Every trigger phrase came from English common law tradition. "Disaffection" itself was a seventeenth-century coinage meaning loss of loyalty or goodwill—neutral-sounding, but in legal context it meant something specific and punishable.
What Was Banned
The vocabulary justified sweeping censorship. Bal Gangadhar Tilak's newspaper Kesari faced sedition charges multiple times. Bankim Chandra Chattopadhyay's novel Anandamath, with its song "Vande Mataram," was considered inflammatory in some provinces. Urdu revolutionary poetry circulating after 1907 fell under "calculated to excite" provisions.
The British didn't need to ban everything. The threat of these terms—seditious, inflammatory, calculated to excite—made publishers self-censor. The vocabulary itself became a tool of control.
Etymology as Infrastructure
Colonial censorship worked because English legal terminology carried institutional weight that vernacular equivalents lacked. When an official wrote that a text was "seditious," he invoked five centuries of English case law. When he called it "inflammatory," he imported medical authority into political judgment.
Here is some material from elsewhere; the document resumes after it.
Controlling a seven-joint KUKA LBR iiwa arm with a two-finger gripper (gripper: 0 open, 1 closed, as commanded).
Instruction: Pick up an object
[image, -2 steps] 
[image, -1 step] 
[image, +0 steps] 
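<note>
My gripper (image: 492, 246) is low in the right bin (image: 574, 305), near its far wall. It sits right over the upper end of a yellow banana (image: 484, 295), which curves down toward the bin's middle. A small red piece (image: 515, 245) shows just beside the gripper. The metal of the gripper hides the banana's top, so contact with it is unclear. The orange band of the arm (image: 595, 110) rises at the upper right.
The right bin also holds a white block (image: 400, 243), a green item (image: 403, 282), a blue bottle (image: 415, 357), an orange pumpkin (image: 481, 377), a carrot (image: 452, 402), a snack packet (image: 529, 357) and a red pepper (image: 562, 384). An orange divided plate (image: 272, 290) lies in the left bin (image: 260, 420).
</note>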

Indian languages had words for rebellion, dissent, and passion. But those words didn't plug into the legal machinery the British had built. The imported vocabulary wasn't just description—it was infrastructure, the linguistic framework that made colonial information control seem like neutral administration rather than political domination.
The terms outlived the Raj. Section 124A, the sedition clause with its language of disaffection, remained in Indian law until 2023. The vocabulary of colonial censorship proved more durable than the empire that installed it.